Border communities profiting from Texas surge of law enforcement to the area.

Bloomberg:
In Rio Grande City, named for the river that splits the U.S. from Mexico, footpaths cut from the brush by drug-smugglers and illegal immigrants have a new look, rehabbed into family-friendly hike-and-bike trails.

The town of 14,000, seat of the poorest county in Texas, put $80,000 into the project, and is spending $125,000 on a new park. It bought a vacant building for $1.3 million Monday that will become the new City Hall. Everybody knows where the money’s coming from, because they’re everywhere -- the border-patrol agents who crowd the most popular taco trucks at lunchtime and get their shirts starched over at Comet Cleaners.

Now that the state has authorized $800 million to ratchet up security on the Mexico line, more troopers are on their way to deliver another shot to what might be the biggest stimulus program this needy part of Texas has ever seen. Even some critics of border-defense spending have changed their tune.

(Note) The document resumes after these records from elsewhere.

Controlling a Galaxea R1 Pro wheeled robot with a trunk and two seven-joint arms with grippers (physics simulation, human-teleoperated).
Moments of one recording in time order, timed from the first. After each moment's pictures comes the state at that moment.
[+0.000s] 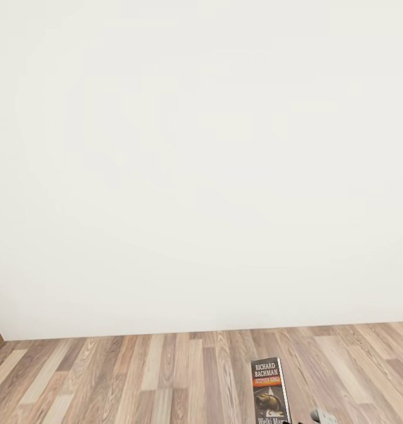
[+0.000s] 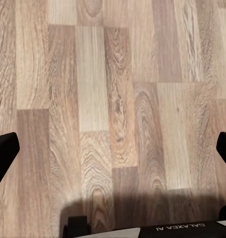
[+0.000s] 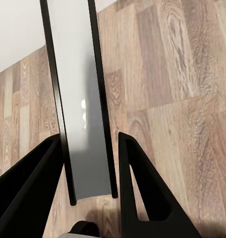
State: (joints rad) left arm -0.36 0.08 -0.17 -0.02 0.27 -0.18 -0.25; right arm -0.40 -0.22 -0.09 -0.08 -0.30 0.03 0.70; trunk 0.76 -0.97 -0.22
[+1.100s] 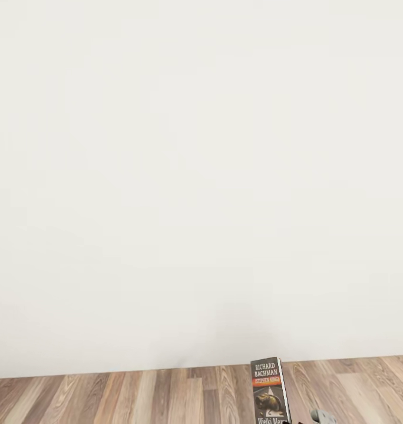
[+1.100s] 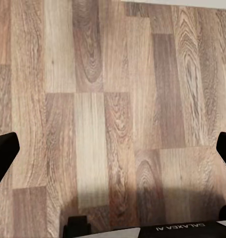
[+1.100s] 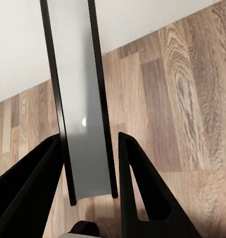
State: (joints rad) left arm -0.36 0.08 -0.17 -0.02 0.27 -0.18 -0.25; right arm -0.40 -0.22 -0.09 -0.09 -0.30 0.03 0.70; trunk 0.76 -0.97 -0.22
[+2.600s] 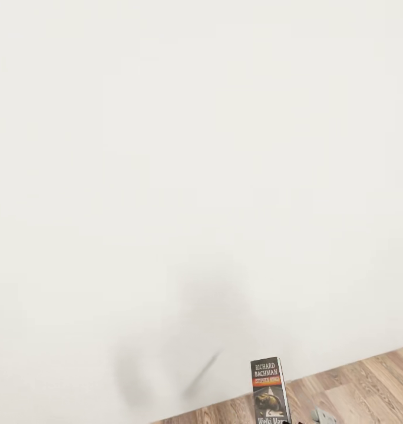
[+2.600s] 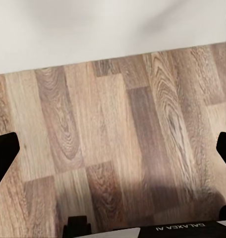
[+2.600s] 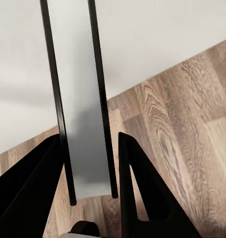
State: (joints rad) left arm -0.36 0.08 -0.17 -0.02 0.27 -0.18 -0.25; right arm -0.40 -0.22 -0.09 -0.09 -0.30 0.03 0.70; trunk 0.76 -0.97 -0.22
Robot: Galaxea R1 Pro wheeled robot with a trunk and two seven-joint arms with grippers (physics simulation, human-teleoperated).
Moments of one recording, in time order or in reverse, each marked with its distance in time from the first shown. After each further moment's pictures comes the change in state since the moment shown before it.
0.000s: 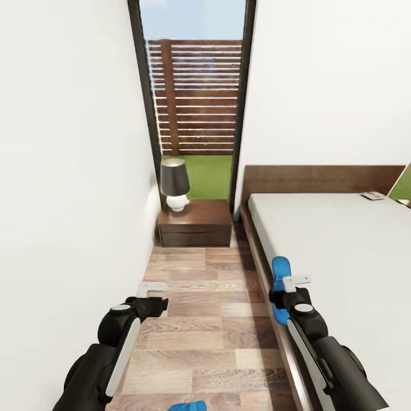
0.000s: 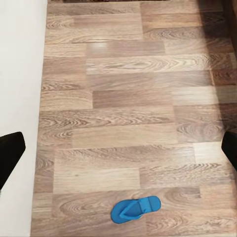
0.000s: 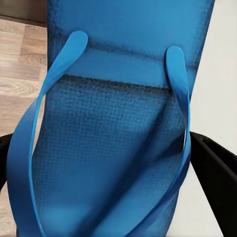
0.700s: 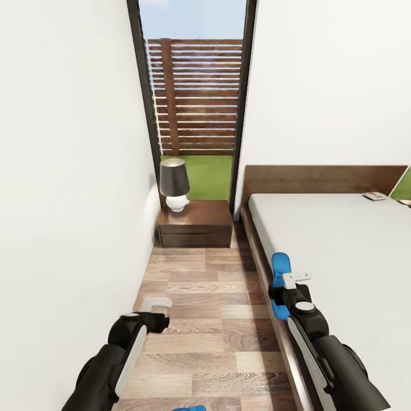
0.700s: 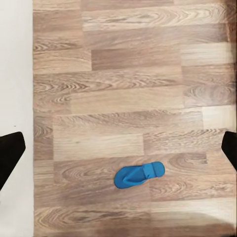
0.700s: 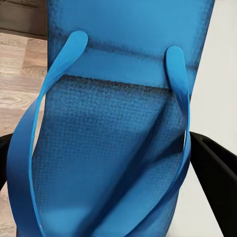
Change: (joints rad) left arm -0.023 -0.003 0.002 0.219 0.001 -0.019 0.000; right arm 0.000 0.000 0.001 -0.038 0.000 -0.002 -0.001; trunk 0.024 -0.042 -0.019
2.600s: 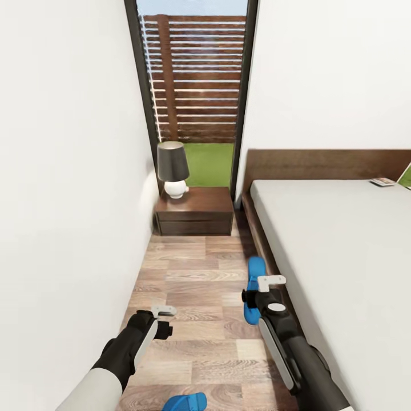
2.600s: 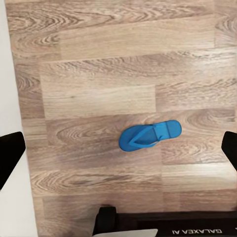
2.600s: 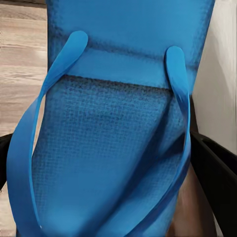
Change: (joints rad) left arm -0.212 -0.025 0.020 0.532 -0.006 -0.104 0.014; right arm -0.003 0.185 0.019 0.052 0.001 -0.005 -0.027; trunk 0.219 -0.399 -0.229
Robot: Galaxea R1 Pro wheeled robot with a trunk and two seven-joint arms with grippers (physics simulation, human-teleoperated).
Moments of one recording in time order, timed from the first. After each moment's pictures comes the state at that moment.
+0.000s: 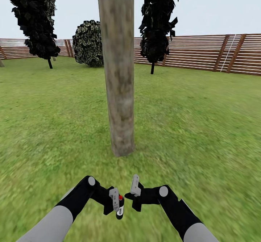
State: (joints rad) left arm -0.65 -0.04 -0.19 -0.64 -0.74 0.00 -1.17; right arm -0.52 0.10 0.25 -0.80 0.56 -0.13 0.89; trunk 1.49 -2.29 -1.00
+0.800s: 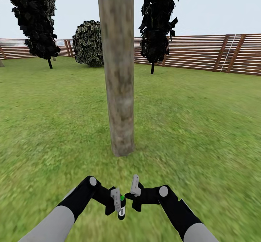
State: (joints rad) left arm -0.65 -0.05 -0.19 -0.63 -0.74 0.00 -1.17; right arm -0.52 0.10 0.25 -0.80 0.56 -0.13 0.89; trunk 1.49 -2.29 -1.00
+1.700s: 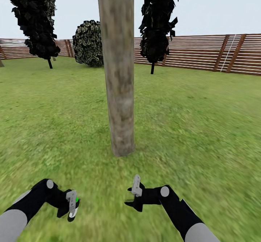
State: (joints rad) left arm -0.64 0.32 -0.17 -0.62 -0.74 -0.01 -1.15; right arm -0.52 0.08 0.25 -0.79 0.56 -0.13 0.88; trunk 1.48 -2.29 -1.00
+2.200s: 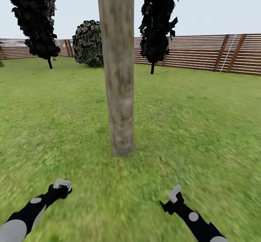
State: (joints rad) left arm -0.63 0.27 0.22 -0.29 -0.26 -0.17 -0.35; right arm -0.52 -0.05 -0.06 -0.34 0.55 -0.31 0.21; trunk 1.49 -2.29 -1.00
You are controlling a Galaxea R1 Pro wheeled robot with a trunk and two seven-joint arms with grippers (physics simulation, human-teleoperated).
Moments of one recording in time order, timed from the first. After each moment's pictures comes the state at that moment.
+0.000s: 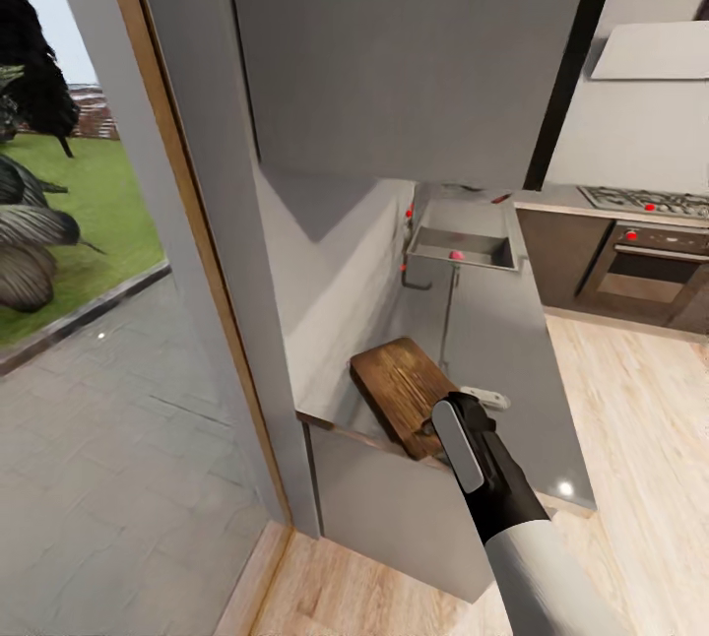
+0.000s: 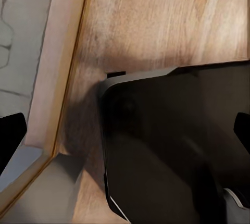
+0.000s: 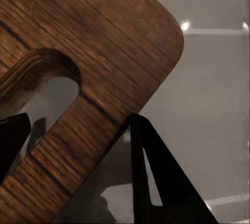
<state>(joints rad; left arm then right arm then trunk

“We’ve quit fighting,” said Steve Ahlenius, president of the Chamber of Commerce in McAllen, who has opposed a buildup of forces as a misdirected waste of money. “We’ve finally just come to the conclusion that we’ll welcome the investment -- and treat it as an investment.”
...
There is much more.

The law enforcement people are spending more than the illegals who are attempting to pass through.  It also has the added benefit of making their communities safer.